— Exercise requirements —
Each record that follows is to be output in full, precisely as written.

Dataset entries:
------------------------------------------------

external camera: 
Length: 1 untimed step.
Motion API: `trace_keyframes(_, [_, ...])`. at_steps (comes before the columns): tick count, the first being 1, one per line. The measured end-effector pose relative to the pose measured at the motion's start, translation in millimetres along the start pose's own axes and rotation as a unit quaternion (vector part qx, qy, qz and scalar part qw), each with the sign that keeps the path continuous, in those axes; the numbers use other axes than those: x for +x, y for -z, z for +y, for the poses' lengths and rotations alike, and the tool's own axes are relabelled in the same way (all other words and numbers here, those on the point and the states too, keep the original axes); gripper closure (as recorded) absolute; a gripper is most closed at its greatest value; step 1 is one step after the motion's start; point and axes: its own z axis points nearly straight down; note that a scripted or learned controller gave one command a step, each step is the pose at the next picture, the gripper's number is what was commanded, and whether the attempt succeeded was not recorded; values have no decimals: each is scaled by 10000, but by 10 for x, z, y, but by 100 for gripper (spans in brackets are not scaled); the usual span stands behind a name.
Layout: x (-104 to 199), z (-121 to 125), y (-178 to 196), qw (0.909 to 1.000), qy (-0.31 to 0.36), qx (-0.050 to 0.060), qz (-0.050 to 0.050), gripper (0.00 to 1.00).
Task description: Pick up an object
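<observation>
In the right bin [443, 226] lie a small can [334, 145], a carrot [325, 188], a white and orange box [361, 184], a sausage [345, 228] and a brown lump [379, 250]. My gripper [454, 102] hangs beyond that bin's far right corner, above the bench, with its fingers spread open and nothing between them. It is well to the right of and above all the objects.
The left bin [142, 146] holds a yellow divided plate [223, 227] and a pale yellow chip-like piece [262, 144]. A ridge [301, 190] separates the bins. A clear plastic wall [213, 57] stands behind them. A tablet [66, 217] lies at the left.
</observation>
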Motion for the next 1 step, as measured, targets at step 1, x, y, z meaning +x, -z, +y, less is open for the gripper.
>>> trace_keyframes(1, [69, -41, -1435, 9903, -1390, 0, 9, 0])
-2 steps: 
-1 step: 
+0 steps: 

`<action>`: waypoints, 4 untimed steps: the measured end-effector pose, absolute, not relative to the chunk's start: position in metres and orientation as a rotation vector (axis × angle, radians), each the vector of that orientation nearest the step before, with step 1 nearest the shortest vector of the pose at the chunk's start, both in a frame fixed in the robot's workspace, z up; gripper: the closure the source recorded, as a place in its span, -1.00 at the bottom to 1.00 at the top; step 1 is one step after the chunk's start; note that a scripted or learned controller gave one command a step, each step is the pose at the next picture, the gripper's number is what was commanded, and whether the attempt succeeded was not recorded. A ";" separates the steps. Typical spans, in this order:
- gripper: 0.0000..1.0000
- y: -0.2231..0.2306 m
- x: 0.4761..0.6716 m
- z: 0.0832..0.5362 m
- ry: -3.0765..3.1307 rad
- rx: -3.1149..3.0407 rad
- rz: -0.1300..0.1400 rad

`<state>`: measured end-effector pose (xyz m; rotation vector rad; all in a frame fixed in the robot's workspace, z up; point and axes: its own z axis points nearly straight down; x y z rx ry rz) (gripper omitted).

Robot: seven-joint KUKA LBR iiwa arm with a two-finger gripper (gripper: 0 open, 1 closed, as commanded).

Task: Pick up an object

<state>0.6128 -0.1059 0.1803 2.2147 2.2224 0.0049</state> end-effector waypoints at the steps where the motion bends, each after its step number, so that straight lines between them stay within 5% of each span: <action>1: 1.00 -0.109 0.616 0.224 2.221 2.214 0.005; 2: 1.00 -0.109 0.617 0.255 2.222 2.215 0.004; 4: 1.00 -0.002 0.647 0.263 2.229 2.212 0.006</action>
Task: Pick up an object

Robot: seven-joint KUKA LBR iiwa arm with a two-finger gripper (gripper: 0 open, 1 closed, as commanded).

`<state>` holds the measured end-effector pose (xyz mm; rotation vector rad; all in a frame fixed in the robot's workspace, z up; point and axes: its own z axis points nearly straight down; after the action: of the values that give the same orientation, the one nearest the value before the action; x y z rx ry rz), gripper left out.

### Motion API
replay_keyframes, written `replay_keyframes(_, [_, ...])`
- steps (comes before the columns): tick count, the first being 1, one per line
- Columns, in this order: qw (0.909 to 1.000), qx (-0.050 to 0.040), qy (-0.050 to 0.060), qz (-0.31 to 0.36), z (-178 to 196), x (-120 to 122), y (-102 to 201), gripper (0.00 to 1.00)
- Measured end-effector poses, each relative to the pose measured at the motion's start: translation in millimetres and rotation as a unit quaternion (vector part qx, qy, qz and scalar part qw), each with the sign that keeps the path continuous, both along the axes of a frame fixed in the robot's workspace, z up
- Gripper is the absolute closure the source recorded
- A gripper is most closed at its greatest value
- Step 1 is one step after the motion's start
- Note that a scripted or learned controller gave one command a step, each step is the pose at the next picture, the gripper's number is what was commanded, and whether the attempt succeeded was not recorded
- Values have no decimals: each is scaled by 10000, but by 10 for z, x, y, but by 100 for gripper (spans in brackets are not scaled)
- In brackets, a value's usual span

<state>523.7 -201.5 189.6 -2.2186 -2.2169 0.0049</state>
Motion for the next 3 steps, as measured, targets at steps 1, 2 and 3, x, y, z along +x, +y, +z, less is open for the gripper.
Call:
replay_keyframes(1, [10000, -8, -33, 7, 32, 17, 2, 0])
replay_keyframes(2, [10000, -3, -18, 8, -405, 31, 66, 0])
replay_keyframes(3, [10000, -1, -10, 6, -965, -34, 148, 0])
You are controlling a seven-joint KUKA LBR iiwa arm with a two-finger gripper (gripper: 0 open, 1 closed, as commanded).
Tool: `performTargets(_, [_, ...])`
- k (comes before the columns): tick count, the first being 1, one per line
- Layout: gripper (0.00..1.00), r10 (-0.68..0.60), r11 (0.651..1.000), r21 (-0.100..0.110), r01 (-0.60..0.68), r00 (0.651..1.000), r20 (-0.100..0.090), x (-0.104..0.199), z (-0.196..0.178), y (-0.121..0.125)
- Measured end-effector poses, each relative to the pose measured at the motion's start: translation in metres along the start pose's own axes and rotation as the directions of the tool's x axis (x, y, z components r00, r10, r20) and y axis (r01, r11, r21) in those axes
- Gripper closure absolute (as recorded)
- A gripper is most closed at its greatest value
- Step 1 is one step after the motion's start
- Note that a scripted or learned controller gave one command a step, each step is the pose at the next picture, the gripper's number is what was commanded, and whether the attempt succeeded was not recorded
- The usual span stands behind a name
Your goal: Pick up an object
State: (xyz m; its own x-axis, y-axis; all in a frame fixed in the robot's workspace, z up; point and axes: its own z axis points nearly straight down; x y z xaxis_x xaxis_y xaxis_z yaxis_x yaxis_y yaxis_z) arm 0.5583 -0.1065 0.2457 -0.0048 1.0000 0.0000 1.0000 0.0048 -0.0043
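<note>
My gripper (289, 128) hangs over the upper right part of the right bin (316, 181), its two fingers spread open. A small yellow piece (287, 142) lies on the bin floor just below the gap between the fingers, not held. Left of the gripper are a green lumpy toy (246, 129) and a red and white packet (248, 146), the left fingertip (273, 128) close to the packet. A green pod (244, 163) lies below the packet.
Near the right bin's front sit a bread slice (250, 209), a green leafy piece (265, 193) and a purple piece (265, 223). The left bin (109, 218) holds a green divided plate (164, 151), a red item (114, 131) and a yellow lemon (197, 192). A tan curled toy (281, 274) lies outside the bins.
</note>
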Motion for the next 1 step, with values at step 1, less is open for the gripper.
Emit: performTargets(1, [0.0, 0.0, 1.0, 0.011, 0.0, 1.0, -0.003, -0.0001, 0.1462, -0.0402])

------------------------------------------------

— Your response —
external camera: 
Length: 1 untimed step.
Motion API: `trace_keyframes(_, [_, ...])`. at_steps (comes before the columns): tick count, the first being 1, one per line. The measured end-effector pose relative to the pose measured at the motion's start, translation in millimetres along the start pose's own axes and rotation as a unit quaternion (vector part qx, qy, qz and scalar part qw), each with the sign that keeps the path continuous, in those axes; the numbers use other axes than those: x for +x, y for -z, z for +y, for the poses' lengths and rotations alike, and the tool's own axes are relabelled in the same way (all other words and numbers here, those on the point and the states too, keep the original axes); gripper closure (as recorded) absolute; a gripper is most closed at its greatest value; step 1 is one step after the motion's start; point and axes: its own z axis points nearly straight down; note that a scripted or learned controller gave one command a step, each step is the pose at the next picture, the gripper's number is what was commanded, and whether the attempt succeeded was not recorded; values have no decimals: each is scaled by 10000, but by 10 for x, z, y, but by 100 for gripper (spans in brackets are not scaled); the usual span stands behind a name.
Layout: x (-104 to 199), z (-121 to 125), y (-178 to 196), qw (0.909 to 1.000), qy (-0.31 to 0.36), qx (-0.050 to 0.060), qz (-0.050 to 0.050), gripper (0.00 to 1.00).
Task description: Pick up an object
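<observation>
In the right bin [443, 226] lie a small can [334, 145], a carrot [325, 188], a white and orange box [361, 184], a sausage [345, 228] and a brown lump [379, 250]. My gripper [454, 102] hangs beyond that bin's far right corner, above the bench, with its fingers spread open and nothing between them. It is well to the right of and above all the objects.
The left bin [142, 146] holds a yellow divided plate [223, 227] and a pale yellow chip-like piece [262, 144]. A ridge [301, 190] separates the bins. A clear plastic wall [213, 57] stands behind them. A tablet [66, 217] lies at the left.
</observation>
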Motion for the next 1 step, as measured, targets at step 1, x, y, z meaning +x, -z, +y, less is open for the gripper.
>>> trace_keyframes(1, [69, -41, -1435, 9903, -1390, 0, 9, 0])
-2 steps: 
-1 step: 
+0 steps: 

`<action>`: waypoints, 4 untimed steps: the measured end-effector pose, absolute, not relative to the chunk's start: position in metres and orientation as a rotation vector (axis × angle, radians), each the vector of that orientation nearest the step before, with step 1 nearest the shortest vector of the pose at the chunk's start, both in a frame fixed in the robot's workspace, z up; gripper: the closure the source recorded, as a place in its span, -1.00 at the bottom to 1.00 at the top; step 1 is one step after the chunk's start; note that a scripted or learned controller gave one command a step, each step is the pose at the next picture, the gripper's number is what was commanded, and whether the attempt succeeded was not recorded. A ";" separates the steps. Typical spans, in this order:
- gripper: 0.0000..1.0000
- y: -0.2231..0.2306 m
- x: 0.4761..0.6716 m
- z: 0.0832..0.5362 m
- ry: -3.0765..3.1307 rad
- rx: -3.1149..3.0407 rad
- rz: -0.1300..0.1400 rad

`<state>`: measured end-effector pose (xyz m; rotation vector rad; all in a frame fixed in the robot's workspace, z up; point and axes: its own z axis points nearly straight down; x y z rx ry rz) (gripper omitted).

Robot: seven-joint KUKA LBR iiwa arm with a two-finger gripper (gripper: 0 open, 1 closed, as commanded).

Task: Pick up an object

<state>0.6128 -0.1059 0.1803 2.2147 2.2224 0.0049</state> end-effector waypoints at the steps where the motion bends, each after its step number, so that straight lines between them stay within 5% of each span: <action>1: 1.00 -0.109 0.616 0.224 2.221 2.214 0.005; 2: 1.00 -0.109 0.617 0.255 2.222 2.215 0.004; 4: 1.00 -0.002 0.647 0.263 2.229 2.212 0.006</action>
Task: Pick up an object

Robot: seven-joint KUKA LBR iiwa arm with a two-finger gripper (gripper: 0 open, 1 closed, as commanded).

`<state>` holds the measured end-effector pose (xyz mm; rotation vector rad; all in a frame fixed in the robot's workspace, z up; point and axes: its own z axis points nearly straight down; after the action: of the values that give the same orientation, the one nearest the value before the action; x y z rx ry rz), gripper left out.

### Motion API
replay_keyframes, written `replay_keyframes(_, [_, ...])`
- steps (comes before the columns): tick count, the first being 1, one per line
- Columns, in this order: qw (0.909 to 1.000), qx (-0.050 to 0.040), qy (-0.050 to 0.060), qz (-0.31 to 0.36), z (-178 to 196), x (-120 to 122), y (-102 to 201), gripper (0.00 to 1.00)
- Measured end-effector poses, each relative to the pose measured at the motion's start: translation in millimetres and rotation as a unit quaternion (vector part qx, qy, qz and scalar part qw), each with the sign that keeps the path continuous, both along the axes of a frame fixed in the robot's workspace, z up
- Gripper is the absolute closure the source recorded
- A gripper is most closed at its greatest value
- Step 1 is one step after the motion's start
- Note that a scripted or learned controller gave one command a step, each step is the pose at the next picture, the gripper's number is what was commanded, and whether the attempt succeeded was not recorded
- Values have no decimals: each is scaled by 10000, but by 10 for z, x, y, but by 100 for gripper (spans in brackets are not scaled)
- In brackets, a value's usual span

<state>523.7 -201.5 189.6 -2.2186 -2.2169 0.0049</state>
Motion for the next 3 steps, as measured, targets at steps 1, 2 and 3, x, y, z along +x, +y, +z, less is open for the gripper.
Call:
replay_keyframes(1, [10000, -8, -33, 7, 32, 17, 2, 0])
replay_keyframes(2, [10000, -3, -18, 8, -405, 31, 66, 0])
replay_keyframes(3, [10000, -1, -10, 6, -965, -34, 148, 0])
You are controlling a seven-joint KUKA LBR iiwa arm with a two-finger gripper (gripper: 0 open, 1 closed, as commanded).
Tool: `performTargets(_, [_, ...])`
- k (comes before the columns): tick count, the first being 1, one per line
- Layout: gripper (0.00..1.00), r10 (-0.68..0.60), r11 (0.651..1.000), r21 (-0.100..0.110), r01 (-0.60..0.68), r00 (0.651..1.000), r20 (-0.100..0.090), x (-0.104..0.199), z (-0.196..0.178), y (-0.121..0.125)
- Measured end-effector poses, each relative to the pose measured at the motion's start: translation in metres along the start pose's own axes and rotation as the directions of the tool's x axis (x, y, z components r00, r10, r20) and y axis (r01, r11, r21) in those axes
- Gripper closure absolute (as recorded)
- A gripper is most closed at its greatest value
- Step 1 is one step after the motion's start
- Note that a scripted or learned controller gave one command a step, each step is the pose at the next picture, the gripper's number is what was commanded, and whether the attempt succeeded was not recorded
- The usual span stands behind a name
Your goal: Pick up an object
State: (xyz m; its own x-axis, y-axis; all in a frame fixed in the robot's workspace, z up; point and axes: its own z axis points nearly straight down; x y z xaxis_x xaxis_y xaxis_z yaxis_x yaxis_y yaxis_z) arm 0.5583 -0.1065 0.2457 -0.0048 1.0000 0.0000 1.0000 0.0048 -0.0043
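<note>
My gripper (289, 128) hangs over the upper right part of the right bin (316, 181), its two fingers spread open. A small yellow piece (287, 142) lies on the bin floor just below the gap between the fingers, not held. Left of the gripper are a green lumpy toy (246, 129) and a red and white packet (248, 146), the left fingertip (273, 128) close to the packet. A green pod (244, 163) lies below the packet.
Near the right bin's front sit a bread slice (250, 209), a green leafy piece (265, 193) and a purple piece (265, 223). The left bin (109, 218) holds a green divided plate (164, 151), a red item (114, 131) and a yellow lemon (197, 192). A tan curled toy (281, 274) lies outside the bins.
</note>
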Motion for the next 1 step, with values at step 1, less is open for the gripper.
Emit: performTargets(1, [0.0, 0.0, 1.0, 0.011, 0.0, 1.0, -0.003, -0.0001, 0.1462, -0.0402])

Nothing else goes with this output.